_Task instructions_.
Search the data below for the word "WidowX" and copy each line that holds it.

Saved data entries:
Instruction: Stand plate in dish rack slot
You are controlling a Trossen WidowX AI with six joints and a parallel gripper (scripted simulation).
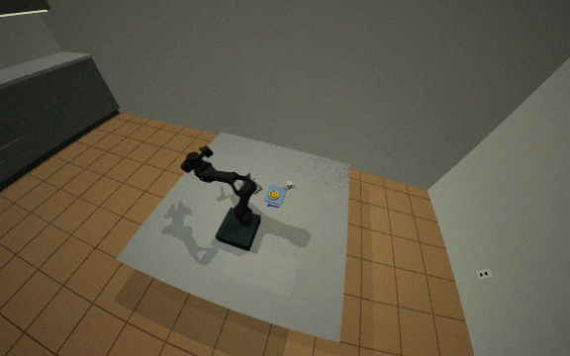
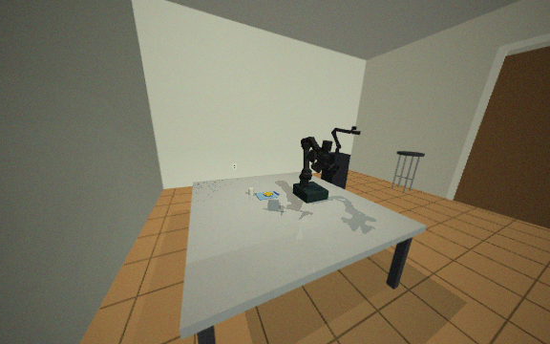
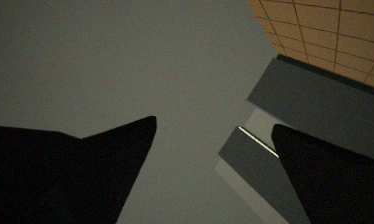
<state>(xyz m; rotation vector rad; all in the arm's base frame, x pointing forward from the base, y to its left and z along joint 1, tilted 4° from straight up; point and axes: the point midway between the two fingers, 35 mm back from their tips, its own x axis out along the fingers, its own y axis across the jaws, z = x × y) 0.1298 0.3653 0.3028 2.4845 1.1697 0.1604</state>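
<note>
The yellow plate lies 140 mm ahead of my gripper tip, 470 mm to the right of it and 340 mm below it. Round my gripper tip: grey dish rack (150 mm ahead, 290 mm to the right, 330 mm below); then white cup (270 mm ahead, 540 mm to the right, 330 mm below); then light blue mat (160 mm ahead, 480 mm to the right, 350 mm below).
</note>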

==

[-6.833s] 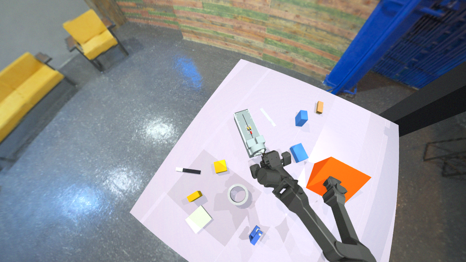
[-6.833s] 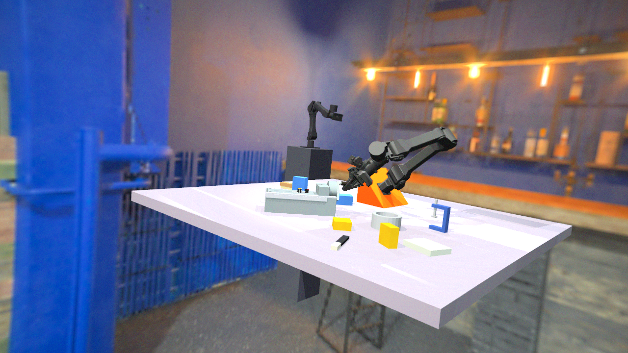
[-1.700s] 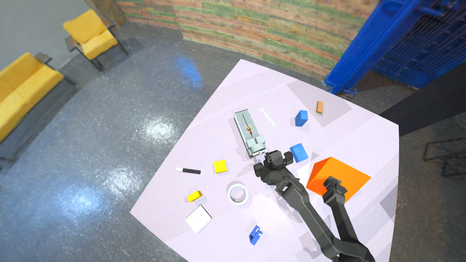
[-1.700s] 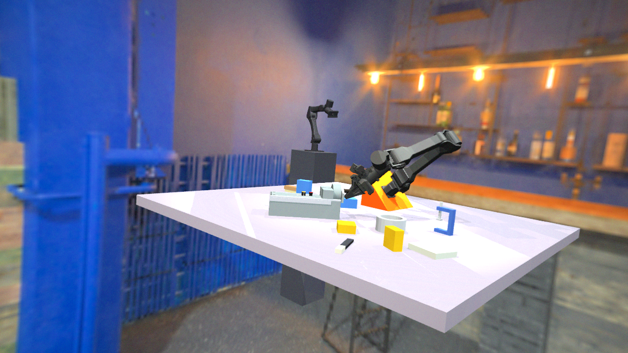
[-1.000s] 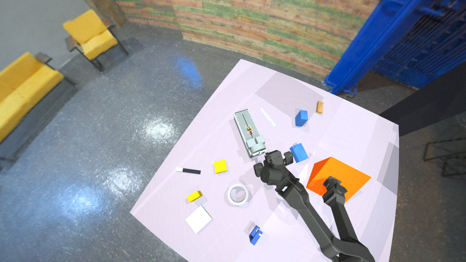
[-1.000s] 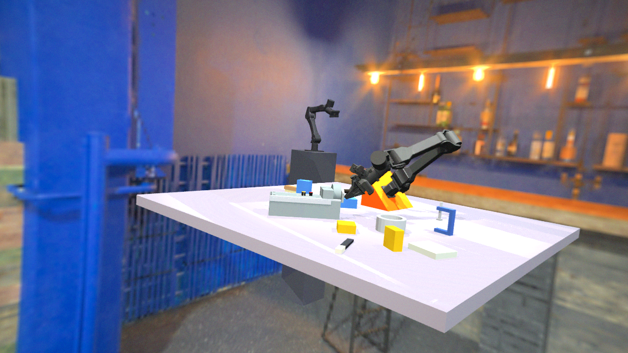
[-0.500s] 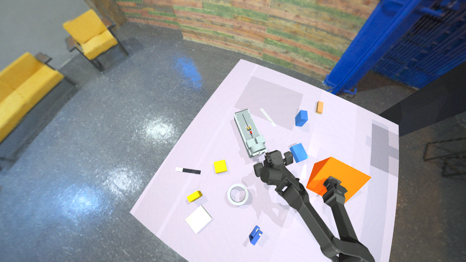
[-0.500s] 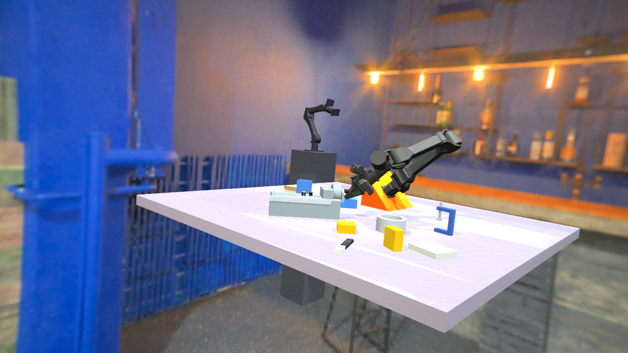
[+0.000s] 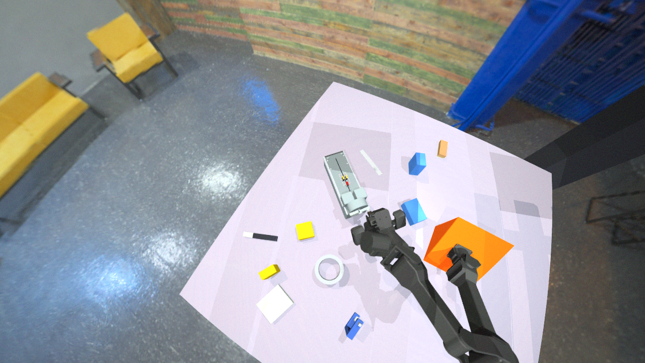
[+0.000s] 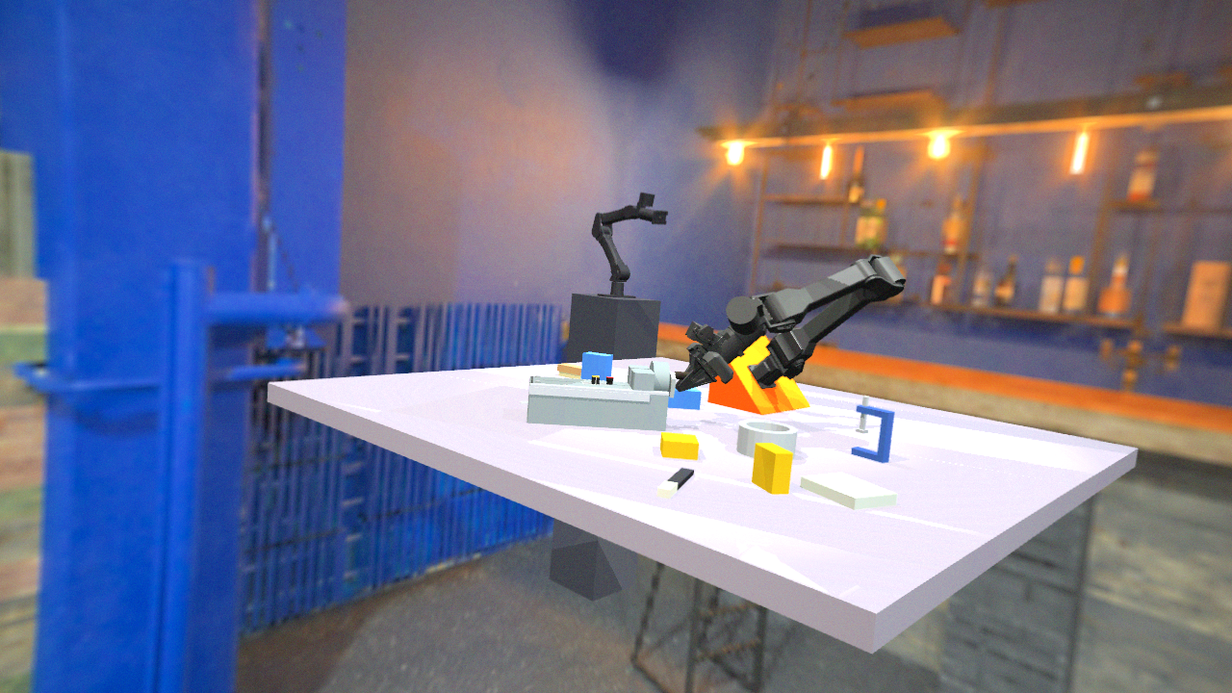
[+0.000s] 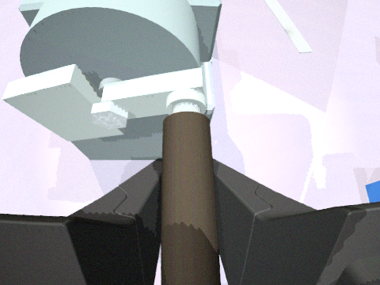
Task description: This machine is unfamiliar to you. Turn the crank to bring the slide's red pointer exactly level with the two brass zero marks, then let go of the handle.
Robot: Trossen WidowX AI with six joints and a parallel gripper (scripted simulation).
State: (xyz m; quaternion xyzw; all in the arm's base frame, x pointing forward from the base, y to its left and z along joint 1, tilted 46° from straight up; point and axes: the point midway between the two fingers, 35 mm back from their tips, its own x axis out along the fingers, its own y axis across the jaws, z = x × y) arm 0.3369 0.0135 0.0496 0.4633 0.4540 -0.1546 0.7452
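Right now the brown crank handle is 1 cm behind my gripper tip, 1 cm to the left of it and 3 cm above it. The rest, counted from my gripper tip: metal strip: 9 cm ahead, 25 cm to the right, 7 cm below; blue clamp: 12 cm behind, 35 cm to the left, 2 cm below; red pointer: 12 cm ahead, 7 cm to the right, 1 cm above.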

_Solution below_.
You are controlling a Trossen WidowX AI with six joints and a parallel gripper (scripted simulation).
Robot: Trossen WidowX AI with six joints and a parallel gripper (scripted simulation).

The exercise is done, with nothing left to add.